■ Aim of the task
Without any pictures, the records below should be reproduced exactly.

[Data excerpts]
########################################
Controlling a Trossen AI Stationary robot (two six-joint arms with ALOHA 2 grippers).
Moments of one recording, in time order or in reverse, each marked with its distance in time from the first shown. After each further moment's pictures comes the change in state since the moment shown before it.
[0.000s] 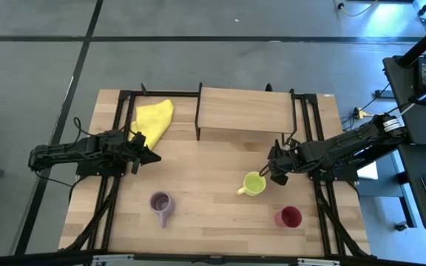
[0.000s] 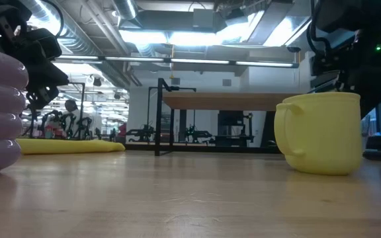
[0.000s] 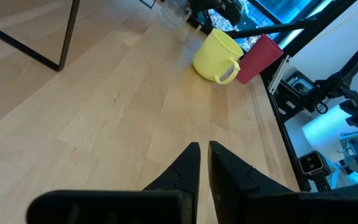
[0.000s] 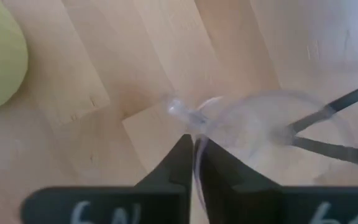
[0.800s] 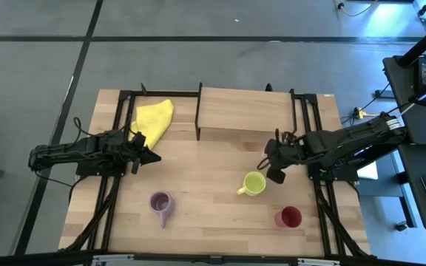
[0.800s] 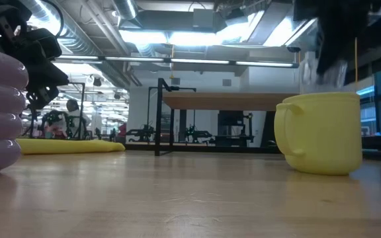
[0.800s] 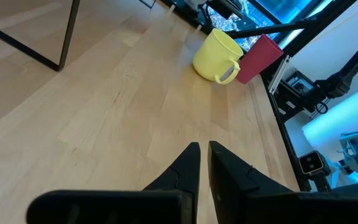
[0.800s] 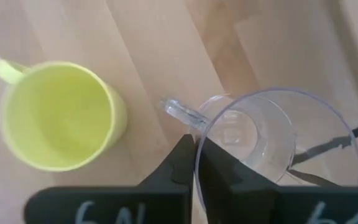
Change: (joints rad) left arm 0.000 0.000 0.000 0.000 0.000 0.000; right arm 0.000 0.000 0.369 -0.184 -0.046 -0.021
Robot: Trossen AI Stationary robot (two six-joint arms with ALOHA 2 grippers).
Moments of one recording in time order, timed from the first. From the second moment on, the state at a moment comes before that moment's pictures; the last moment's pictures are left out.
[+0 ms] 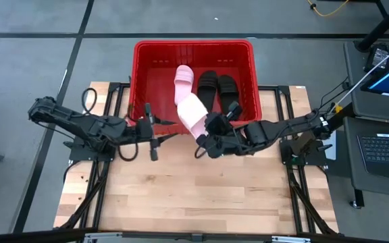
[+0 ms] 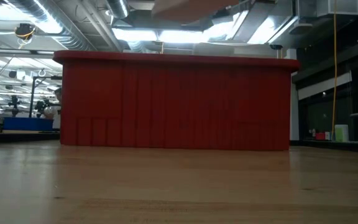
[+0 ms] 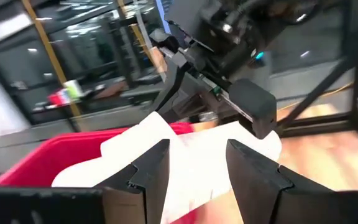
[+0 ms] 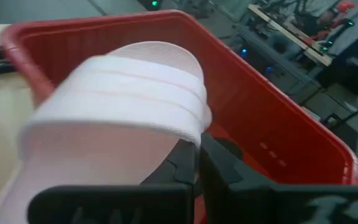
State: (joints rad) left arm -0.32 1.06 1.01 -0.01 -0.57 0.22; right arm 0.29 1.77 1.87 -1.01 1.08 0.44
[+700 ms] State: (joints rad) left arm -0.26 1.35 1.20 -0.06 -0.92 0.47; right arm 0.16 1.77 1.87 -0.91 1.08 0.37
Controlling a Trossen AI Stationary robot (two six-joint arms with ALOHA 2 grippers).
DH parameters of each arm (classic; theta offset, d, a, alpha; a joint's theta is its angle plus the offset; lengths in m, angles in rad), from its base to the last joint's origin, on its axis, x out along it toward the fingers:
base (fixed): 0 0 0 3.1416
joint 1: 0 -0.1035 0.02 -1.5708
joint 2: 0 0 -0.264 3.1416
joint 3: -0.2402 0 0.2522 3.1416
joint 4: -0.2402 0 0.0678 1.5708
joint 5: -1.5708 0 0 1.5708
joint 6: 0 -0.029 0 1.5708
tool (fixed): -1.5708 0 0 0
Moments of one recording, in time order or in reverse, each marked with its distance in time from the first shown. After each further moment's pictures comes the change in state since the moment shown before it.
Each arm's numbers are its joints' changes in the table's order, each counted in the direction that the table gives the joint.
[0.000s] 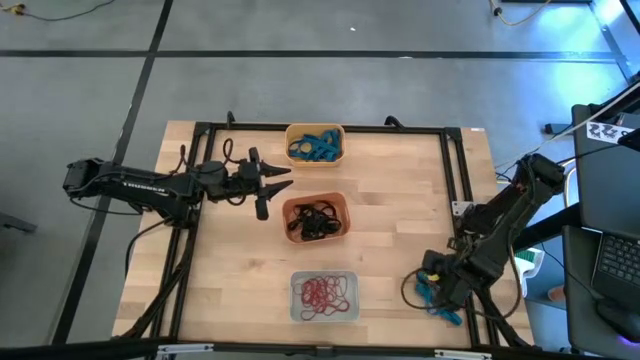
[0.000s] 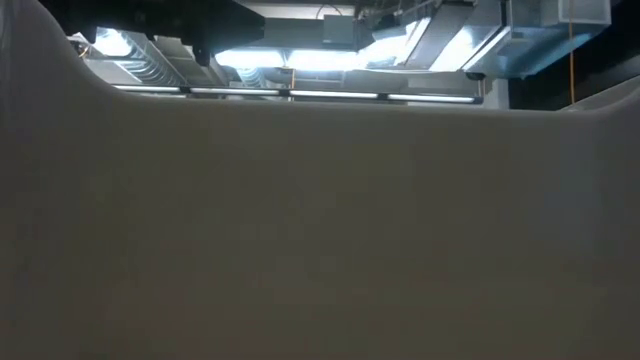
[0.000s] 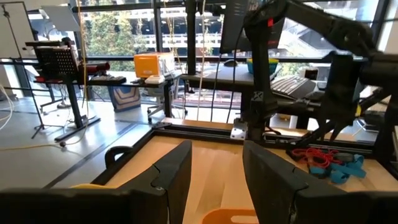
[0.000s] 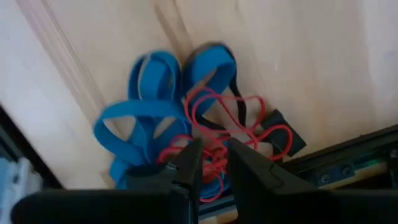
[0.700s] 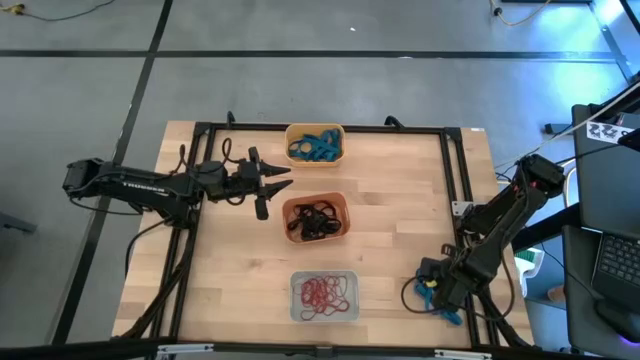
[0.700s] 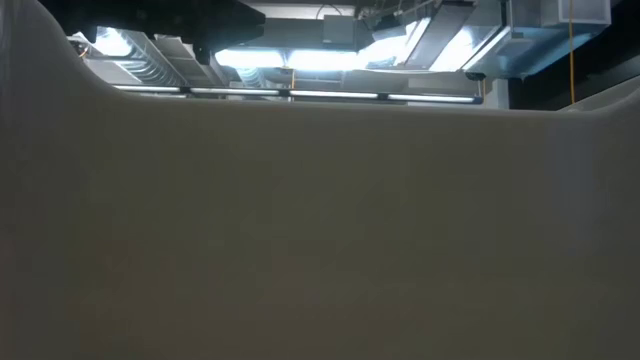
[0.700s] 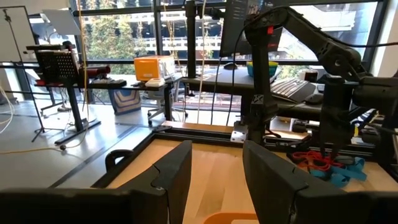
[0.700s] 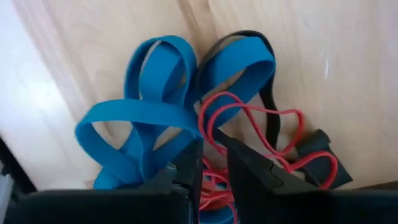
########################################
■ Your response
Controlling a Trossen AI Stationary robot (two six-joint arms with ALOHA 2 grippers).
Moments of one recording, in time order or in reverse, each marked with its distance in time from the first shown. After each further moment's pictures comes the change in state since the moment shown before it.
[0.000s] 
[0.000s] 
[0.000s] 
[0.000s] 
[0.800s] 
[0.800s] 
[0.800s] 
[0.800s] 
Change: (joints rad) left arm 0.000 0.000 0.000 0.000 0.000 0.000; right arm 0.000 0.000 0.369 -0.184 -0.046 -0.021
Robot: Trossen AI Stationary robot (two six-joint arms with ALOHA 2 grippers).
Moments of one recording in time order, timed from the first. From the second moment on, the state at a moment comes before that moment's pictures; the last moment's pictures are left out.
[+0 ms] 
[+0 ms] 
[+0 ms] 
[+0 ms] 
State: (joints rad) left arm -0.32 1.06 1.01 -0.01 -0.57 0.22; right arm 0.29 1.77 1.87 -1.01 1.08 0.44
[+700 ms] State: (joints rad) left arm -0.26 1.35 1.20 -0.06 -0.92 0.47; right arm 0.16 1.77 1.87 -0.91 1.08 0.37
Controlling a Trossen AI Stationary robot (two six-joint arms with ALOHA 2 grippers).
DH parameters of each arm (classic; theta offset, d, a, alpha; a joint's theta is its angle plus the offset; lengths in m, angles in rad), from its base to the last joint's origin, on its axis, x out along it toward the fingers:
base (fixed): 0 0 0 3.1416
joint 1: 0 -0.1035 0.02 -1.5708
joint 2: 0 0 -0.264 3.1416
joint 3: -0.2402 0 0.2522 3.1416
joint 4: -0.2402 0 0.0678 1.5708
joint 5: -1.5708 0 0 1.5708
joint 6: 0 -0.029 0 1.5708
tool (fixed): -1.5708 0 0 0
Moments of one recording, in time order or in reverse, each marked with its distance in time from the first shown. After each further moment's pictures comes the change in state since the moment shown before it.
Each arm's numbers are its joints' changes in the table's order, each counted in the direction that the table gives the joint.
[0.000s] 
[0.000s] 
[0.000s] 
[0.000s] 
[0.700s] 
[0.700s] 
[0.700s] 
[0.700s] 

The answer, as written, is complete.